- Prompt
Tally the lines below that hold the string "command", and report the tally by itself.

- Records for this task
::::

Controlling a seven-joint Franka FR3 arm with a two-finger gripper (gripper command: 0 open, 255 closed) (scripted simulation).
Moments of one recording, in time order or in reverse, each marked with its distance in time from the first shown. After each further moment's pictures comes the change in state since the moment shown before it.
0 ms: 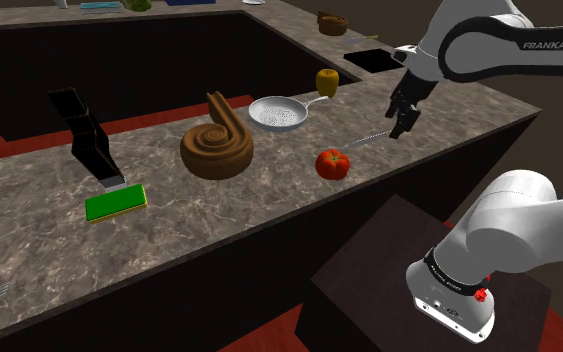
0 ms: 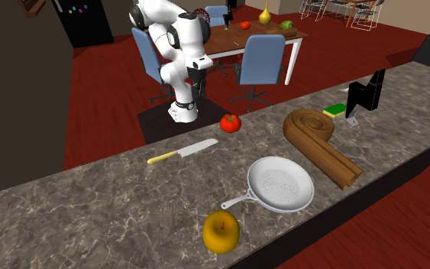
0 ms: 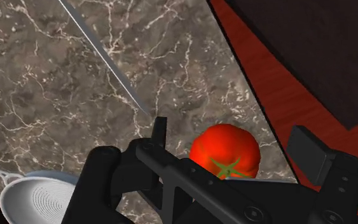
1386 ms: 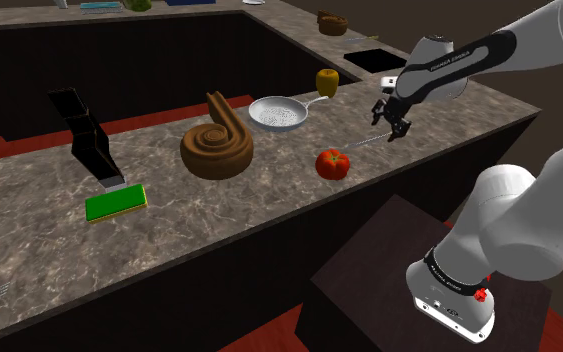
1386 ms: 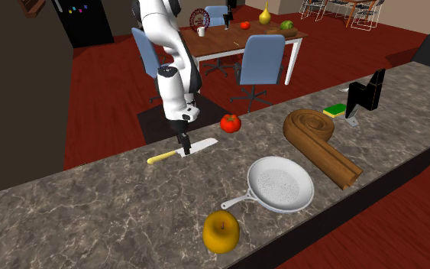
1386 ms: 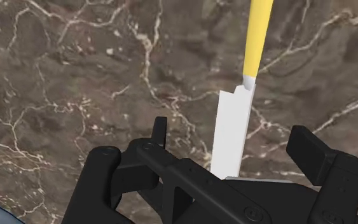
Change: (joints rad) arm 0.340 0.600 -0.679 0.167 -0.030 0.526 -0.925
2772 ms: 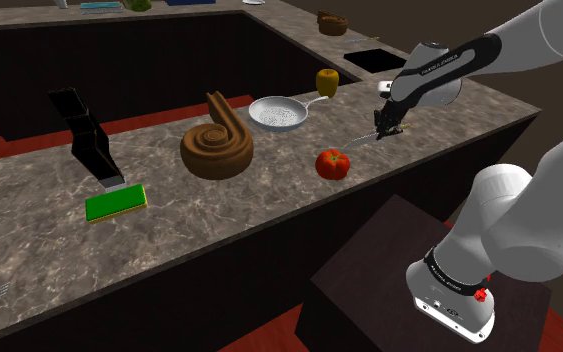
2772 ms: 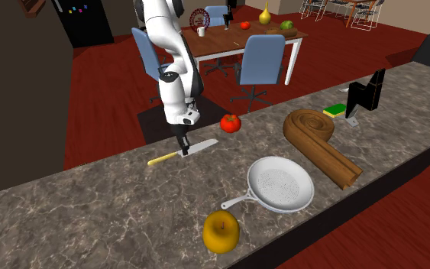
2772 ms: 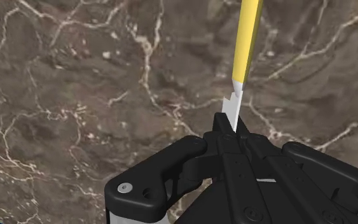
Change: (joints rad) arm 0.055 0.064 -0.055 -0.005 0.067 0.059 -0.049
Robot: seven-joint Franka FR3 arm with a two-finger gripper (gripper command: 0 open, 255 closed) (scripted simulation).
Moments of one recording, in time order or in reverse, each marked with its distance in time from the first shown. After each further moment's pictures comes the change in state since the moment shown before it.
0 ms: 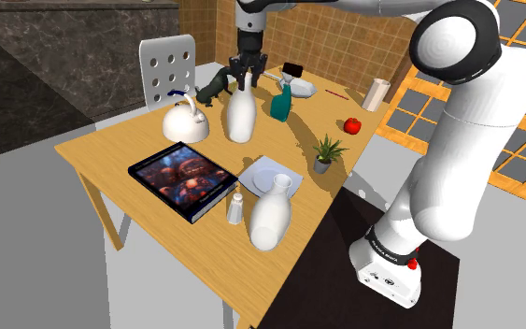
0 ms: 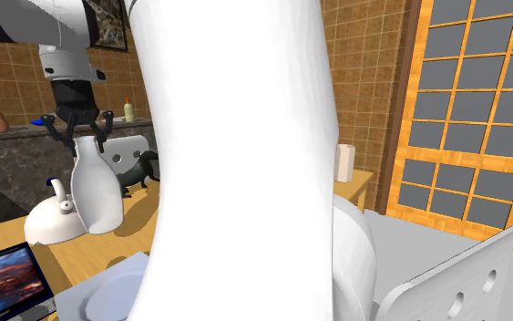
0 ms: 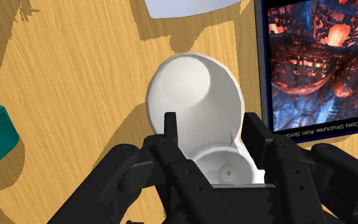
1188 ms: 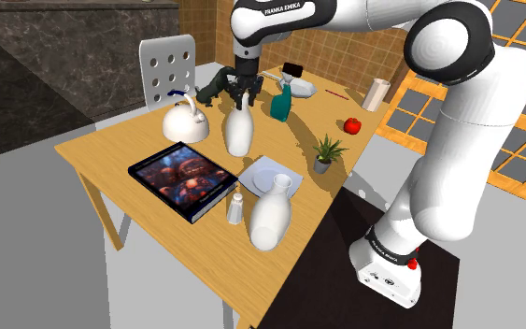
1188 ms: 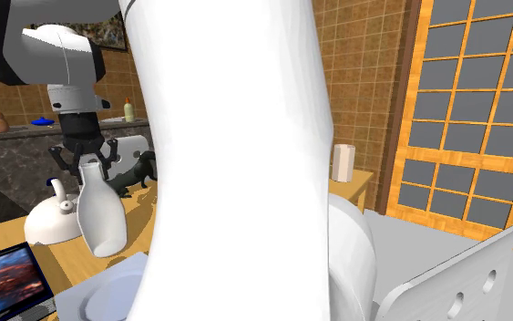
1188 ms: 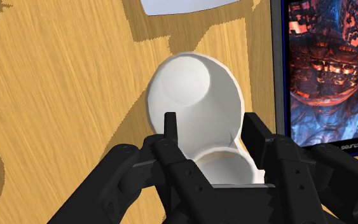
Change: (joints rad) arm 0.001 0.024 0.003 -0.151 0.006 0.175 -0.002
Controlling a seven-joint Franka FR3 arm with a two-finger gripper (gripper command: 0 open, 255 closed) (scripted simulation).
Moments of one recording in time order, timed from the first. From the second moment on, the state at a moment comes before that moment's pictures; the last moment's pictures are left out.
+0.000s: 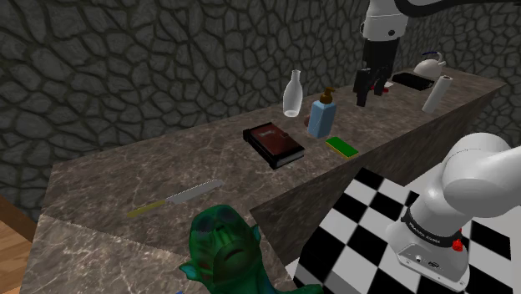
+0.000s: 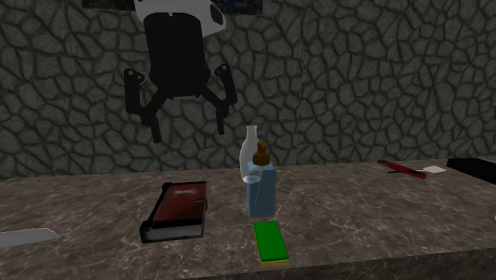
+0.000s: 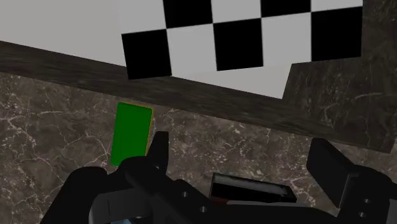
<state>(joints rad) -0.01 -0.77 -0.06 -2.41 -0.10 1.52 0.10</state>
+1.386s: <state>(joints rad) -0.08 -0.16 -0.35 -2.06 -0.10 1.84 -0.21</state>
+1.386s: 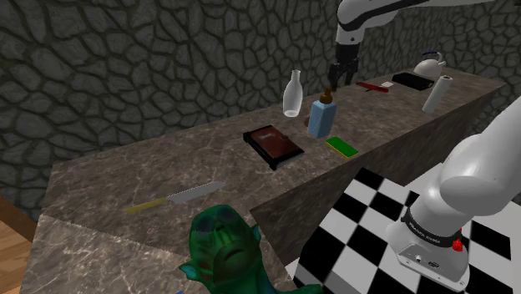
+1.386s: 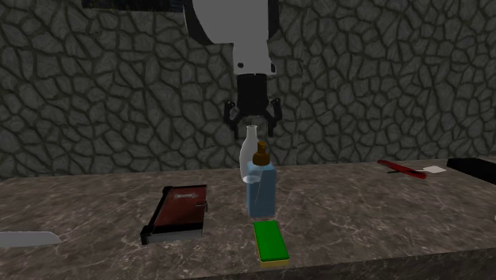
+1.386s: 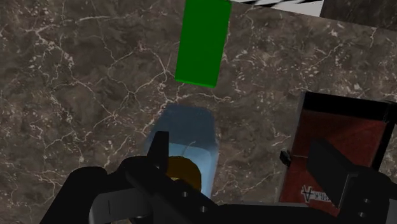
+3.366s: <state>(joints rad) -0.12 0.08 -0.41 -1.95 -0.01 1.96 -0.33</state>
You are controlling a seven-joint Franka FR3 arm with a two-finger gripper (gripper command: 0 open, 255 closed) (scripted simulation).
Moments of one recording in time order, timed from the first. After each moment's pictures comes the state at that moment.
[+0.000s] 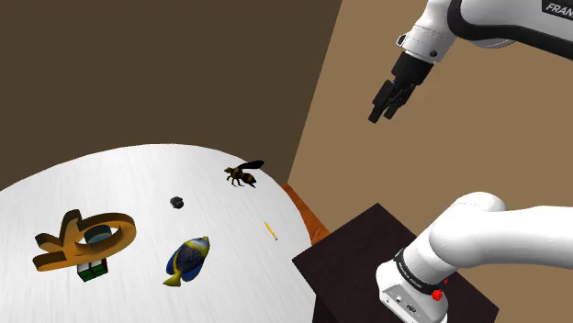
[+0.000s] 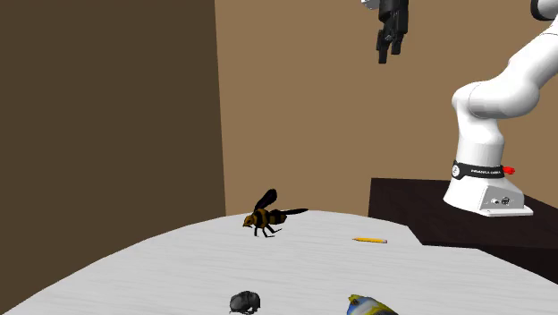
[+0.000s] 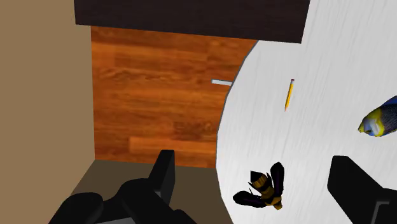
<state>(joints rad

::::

- Answer box
4